* **YOUR GOAL**: Some entries follow. Reproduce exactly the lines starting at the one with "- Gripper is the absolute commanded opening" and stopping after the one with "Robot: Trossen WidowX".
*** Begin section ***
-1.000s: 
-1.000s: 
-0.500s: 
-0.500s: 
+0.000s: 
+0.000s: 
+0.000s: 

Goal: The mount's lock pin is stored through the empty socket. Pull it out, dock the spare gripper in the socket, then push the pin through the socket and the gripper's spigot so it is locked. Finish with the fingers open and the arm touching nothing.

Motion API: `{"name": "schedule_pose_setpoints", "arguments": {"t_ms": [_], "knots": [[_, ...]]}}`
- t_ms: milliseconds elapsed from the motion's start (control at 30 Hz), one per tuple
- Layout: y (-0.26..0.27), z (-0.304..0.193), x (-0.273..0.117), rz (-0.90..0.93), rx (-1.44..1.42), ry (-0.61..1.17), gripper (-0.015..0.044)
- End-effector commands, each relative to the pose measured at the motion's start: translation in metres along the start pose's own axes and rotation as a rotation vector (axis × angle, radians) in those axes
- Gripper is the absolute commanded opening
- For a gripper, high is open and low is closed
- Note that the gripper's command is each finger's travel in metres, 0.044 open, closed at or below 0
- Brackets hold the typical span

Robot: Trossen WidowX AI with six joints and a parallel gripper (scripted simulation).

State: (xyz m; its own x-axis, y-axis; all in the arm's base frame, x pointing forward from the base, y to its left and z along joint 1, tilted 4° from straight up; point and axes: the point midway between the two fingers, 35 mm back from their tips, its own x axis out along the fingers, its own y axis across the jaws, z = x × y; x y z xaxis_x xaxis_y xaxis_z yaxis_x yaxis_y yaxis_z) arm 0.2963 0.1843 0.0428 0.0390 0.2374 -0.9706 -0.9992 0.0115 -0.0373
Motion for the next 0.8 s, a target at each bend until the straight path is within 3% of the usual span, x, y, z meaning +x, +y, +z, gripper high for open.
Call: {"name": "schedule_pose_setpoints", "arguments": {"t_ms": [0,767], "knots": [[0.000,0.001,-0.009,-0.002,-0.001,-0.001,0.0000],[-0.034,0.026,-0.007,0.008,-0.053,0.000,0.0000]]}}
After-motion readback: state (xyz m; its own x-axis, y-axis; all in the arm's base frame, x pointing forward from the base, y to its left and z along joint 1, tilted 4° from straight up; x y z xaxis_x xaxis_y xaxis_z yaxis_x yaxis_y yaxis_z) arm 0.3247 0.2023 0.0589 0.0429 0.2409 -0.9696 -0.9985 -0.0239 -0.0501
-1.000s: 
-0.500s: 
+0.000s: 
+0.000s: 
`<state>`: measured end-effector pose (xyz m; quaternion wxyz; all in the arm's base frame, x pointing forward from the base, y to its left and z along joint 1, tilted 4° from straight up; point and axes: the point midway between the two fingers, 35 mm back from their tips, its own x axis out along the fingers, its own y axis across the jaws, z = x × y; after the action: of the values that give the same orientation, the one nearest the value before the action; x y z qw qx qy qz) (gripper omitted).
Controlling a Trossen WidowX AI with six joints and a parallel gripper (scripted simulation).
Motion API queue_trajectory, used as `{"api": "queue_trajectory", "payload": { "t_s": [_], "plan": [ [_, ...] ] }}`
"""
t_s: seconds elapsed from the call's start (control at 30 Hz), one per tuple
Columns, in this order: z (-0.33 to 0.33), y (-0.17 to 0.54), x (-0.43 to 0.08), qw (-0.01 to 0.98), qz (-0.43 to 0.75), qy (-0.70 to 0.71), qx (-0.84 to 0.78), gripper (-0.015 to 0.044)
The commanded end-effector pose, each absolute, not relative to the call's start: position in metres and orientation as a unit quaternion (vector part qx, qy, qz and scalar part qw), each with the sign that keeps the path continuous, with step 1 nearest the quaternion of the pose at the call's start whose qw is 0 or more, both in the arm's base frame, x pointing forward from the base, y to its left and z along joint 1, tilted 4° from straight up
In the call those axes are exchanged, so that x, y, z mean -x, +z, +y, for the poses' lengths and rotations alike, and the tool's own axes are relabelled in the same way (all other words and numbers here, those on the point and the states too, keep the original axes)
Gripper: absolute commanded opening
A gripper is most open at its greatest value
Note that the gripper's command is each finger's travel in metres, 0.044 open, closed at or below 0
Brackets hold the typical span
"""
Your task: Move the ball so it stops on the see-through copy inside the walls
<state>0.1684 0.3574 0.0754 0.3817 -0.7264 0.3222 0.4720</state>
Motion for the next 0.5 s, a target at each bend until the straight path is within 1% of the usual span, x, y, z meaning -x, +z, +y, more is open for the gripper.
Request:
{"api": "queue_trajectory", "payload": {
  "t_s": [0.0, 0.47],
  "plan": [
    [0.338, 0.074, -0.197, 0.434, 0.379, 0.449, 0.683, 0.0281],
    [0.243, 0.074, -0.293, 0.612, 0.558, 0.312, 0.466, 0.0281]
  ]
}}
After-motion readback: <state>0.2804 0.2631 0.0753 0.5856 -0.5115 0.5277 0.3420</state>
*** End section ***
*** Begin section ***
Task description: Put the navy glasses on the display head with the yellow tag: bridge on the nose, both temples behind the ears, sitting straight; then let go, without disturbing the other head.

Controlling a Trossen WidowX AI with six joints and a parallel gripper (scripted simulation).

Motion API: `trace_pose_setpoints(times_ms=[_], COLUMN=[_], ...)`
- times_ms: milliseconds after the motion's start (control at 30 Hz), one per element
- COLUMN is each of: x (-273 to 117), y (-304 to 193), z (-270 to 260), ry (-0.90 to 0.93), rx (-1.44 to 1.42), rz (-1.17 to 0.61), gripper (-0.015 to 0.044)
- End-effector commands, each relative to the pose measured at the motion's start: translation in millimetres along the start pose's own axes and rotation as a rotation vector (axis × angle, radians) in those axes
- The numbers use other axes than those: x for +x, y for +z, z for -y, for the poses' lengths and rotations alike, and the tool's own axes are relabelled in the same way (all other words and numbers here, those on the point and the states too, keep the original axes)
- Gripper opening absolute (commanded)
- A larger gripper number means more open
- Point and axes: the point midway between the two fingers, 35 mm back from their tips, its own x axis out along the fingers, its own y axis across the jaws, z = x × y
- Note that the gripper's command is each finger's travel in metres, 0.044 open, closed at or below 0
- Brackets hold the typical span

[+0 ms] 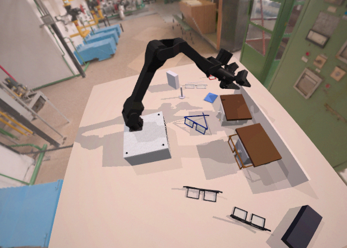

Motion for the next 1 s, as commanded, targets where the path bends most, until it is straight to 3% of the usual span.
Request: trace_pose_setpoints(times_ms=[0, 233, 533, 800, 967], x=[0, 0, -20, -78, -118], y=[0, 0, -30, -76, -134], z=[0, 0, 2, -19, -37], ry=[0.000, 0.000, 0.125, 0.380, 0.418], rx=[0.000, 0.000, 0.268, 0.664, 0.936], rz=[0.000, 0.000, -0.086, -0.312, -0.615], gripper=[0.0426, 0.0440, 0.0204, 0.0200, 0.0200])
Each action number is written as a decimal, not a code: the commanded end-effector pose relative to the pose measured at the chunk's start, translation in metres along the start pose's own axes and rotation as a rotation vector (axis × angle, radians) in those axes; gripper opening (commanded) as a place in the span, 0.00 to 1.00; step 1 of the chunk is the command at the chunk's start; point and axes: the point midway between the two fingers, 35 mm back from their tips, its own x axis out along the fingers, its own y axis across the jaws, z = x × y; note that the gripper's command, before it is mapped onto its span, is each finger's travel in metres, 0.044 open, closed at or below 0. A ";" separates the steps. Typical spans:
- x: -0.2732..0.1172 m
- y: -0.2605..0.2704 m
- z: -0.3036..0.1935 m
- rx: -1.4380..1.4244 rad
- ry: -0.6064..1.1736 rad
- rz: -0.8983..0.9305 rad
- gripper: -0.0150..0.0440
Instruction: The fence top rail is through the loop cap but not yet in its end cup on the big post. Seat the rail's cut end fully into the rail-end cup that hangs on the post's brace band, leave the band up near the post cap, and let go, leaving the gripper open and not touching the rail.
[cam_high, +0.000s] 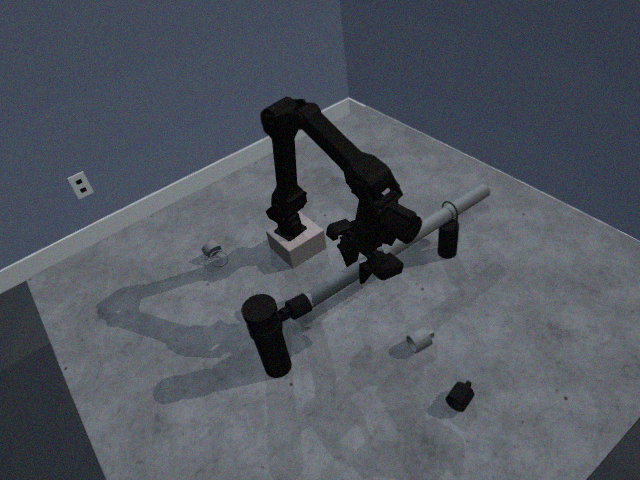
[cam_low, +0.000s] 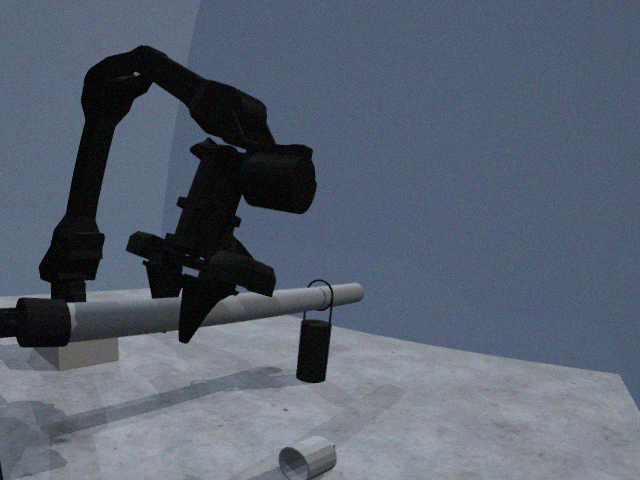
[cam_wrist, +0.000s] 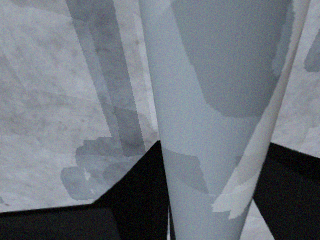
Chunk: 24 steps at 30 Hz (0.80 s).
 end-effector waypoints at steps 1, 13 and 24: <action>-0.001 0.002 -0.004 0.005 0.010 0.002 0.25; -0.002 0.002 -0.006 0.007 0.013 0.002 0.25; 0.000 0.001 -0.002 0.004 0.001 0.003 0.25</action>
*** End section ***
* **WRITTEN SOLUTION**:
- Gripper is the absolute commanded opening
- For a gripper, high is open and low is closed
- Note that the gripper's command is each finger's travel in metres, 0.044 open, closed at or below 0
- Brackets hold the typical span

Robot: Trossen WidowX AI with six joints and a parallel gripper (scripted simulation).

No additional answer text is required.